We end up moving forward on the number line.

Facing the negative direction and going backwards is actually moving from left to right on the number line which is addition.

Let's look at the example below

3 – (–4) = 3 + 4 = 7

Using a number line, go to +3. Face the negative direction and go backwards 4 steps, that gives 7.

In conclusion :

+ (+)   = +

– (–)  = +

– (+)   = –

+ (–)   = –

When the two signs next to each other are the same, that is,  

+ (+) or – (–), it is a (+), so it is addition.

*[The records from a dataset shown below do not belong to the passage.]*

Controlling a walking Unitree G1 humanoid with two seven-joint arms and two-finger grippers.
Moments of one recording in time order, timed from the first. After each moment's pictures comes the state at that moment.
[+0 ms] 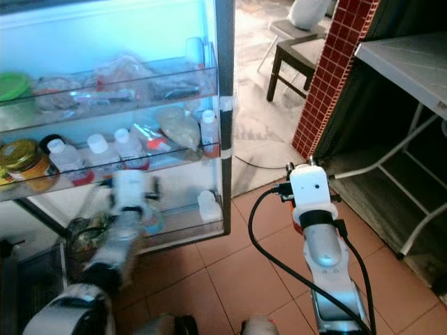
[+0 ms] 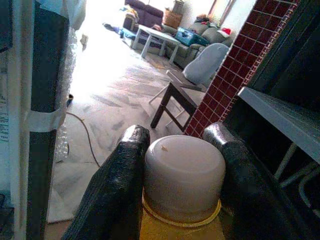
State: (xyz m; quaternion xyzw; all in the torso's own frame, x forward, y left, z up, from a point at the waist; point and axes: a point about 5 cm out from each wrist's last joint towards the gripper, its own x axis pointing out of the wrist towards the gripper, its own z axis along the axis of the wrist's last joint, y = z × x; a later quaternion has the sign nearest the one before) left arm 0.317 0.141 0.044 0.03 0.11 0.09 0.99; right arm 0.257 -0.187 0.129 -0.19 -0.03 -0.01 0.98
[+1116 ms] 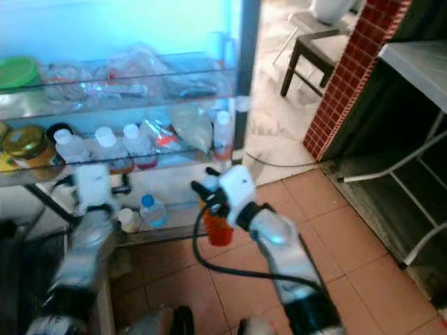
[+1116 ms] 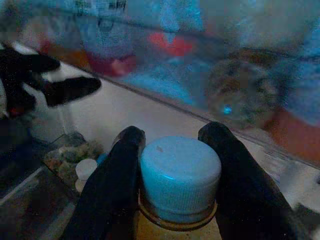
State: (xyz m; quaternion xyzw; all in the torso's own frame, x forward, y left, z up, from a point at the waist) left arm 0.291 0.182 0.081 0.04 0.06 0.14 0.99; right arm 0.276 -0.081 0.108 -0.06 -0.01 0.39 0.92
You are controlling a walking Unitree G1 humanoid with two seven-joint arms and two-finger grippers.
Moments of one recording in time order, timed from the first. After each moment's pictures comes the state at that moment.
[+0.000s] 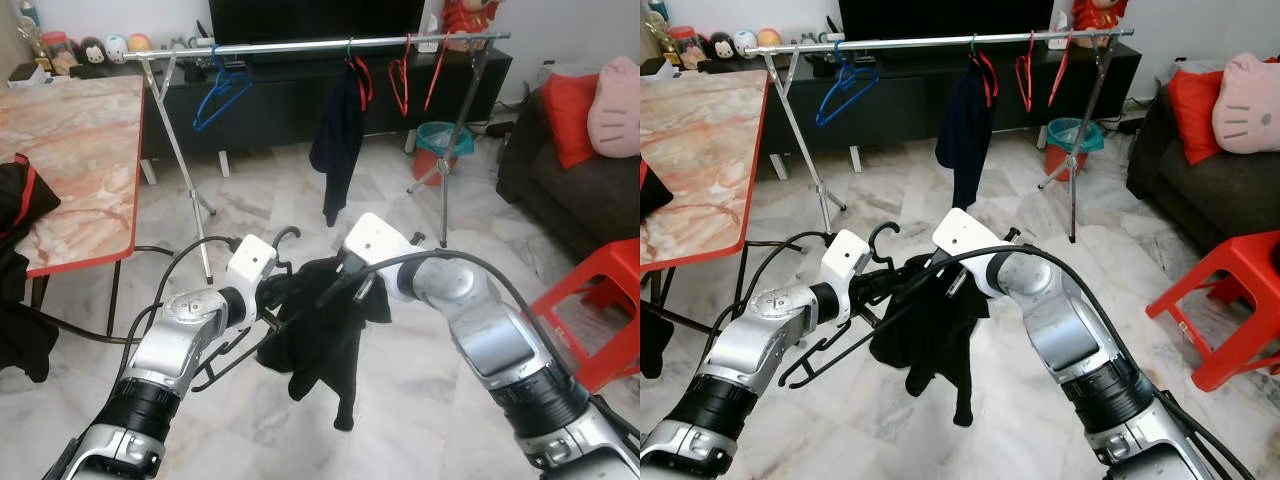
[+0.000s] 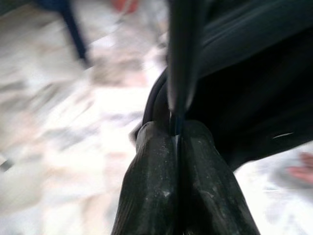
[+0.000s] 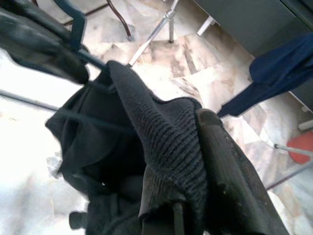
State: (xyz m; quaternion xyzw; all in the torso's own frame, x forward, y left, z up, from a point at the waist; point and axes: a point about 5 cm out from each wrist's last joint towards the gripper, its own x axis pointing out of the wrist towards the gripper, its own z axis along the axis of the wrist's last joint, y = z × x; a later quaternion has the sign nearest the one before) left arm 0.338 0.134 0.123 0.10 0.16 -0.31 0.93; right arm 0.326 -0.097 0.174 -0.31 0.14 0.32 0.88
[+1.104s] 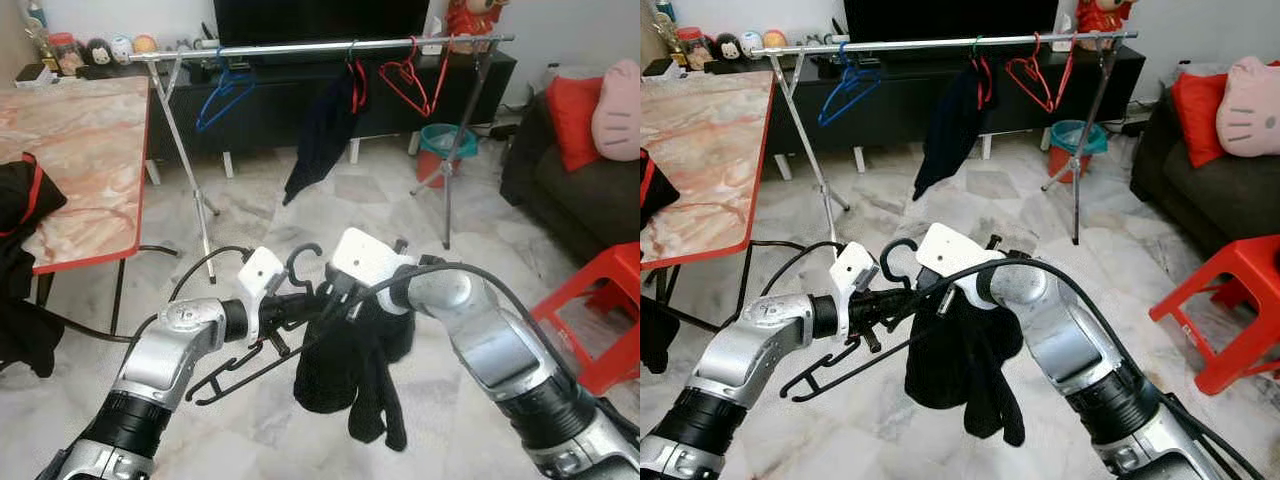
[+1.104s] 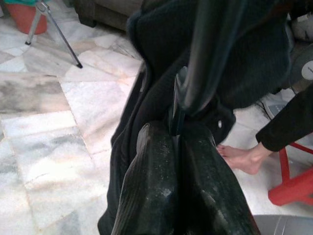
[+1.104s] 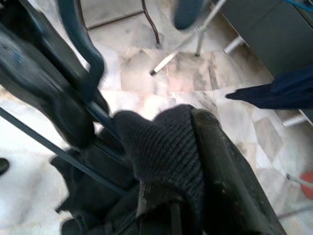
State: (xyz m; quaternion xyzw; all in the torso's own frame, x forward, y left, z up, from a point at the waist) left arm 0.303 0.117 0.135 0.04 0.13 -0.50 0.85; right arm 0.311 -0.094 0.177 -0.34 0.13 0.40 0.84
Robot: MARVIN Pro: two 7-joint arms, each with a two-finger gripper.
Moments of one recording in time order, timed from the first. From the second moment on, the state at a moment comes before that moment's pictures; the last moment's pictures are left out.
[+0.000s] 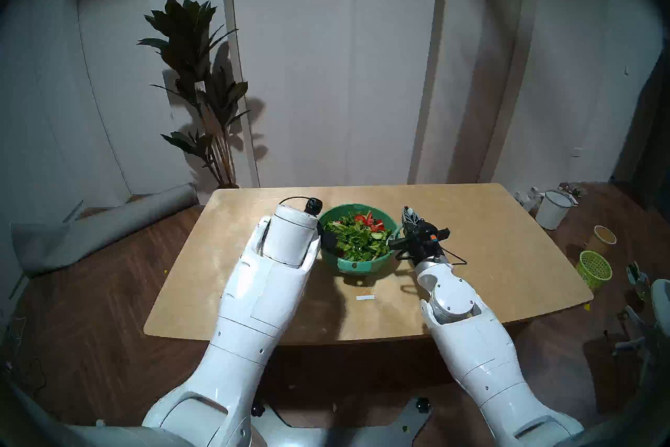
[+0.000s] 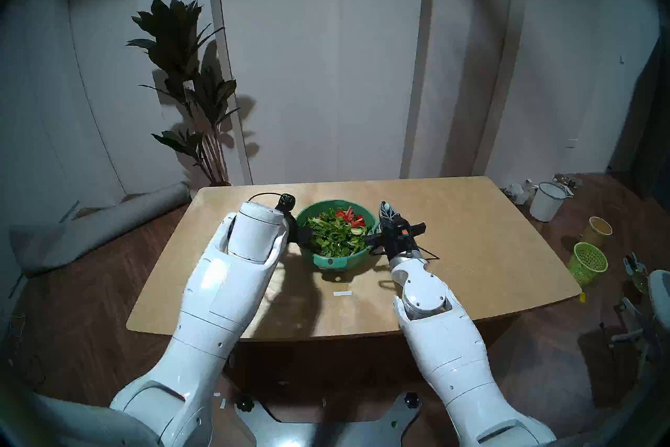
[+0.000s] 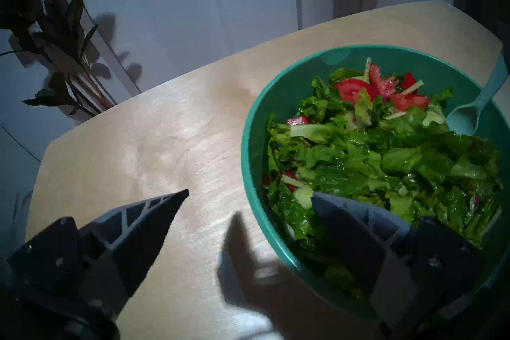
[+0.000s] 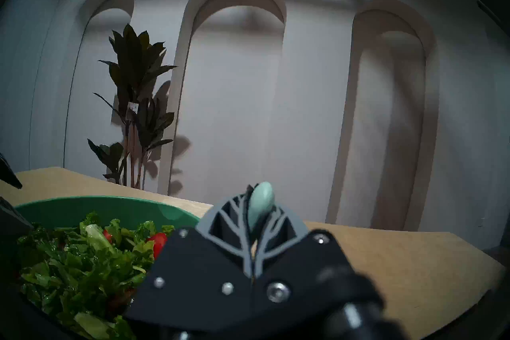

When the two signs next to each other are different, that is,

– (+) or + (–), it is a (–), so you subtract.

Let us look at some long examples asking to simplify

Simplify:

a) 18 – (–16) – 3 – (–5) + 2

b) –43 – (–19) – 21 + 25

Solution

a) 18 – (–16) – 3 – (–5) + 2

First, deal with the integers that have double signs in front of them. Next, group the positives together and the negatives together and simplify. It looks like this:

18 – (–16) – 3 – (–5) + 2

= 18 + 16 – 3 + 5 + 2  (Group positives)

= 18 + 16 + 5 + 2 –3

= 41 – 3

= 38

b) –43 – (–19) – 21 + 25

= –43 + 19 – 21 + 25   (Group like signs)

= –43 –21 + 19 + 25

= –64 + 44 = –20

NOTE: when moving numbers around, you must move each number together with the sign in front of it. If you move only the numbers and not their signs, you change their values and will end up with the wrong answer.

–64 + 44 = 44 – 64

Since 64 – 44 = 20, then 44 – 64 = –20.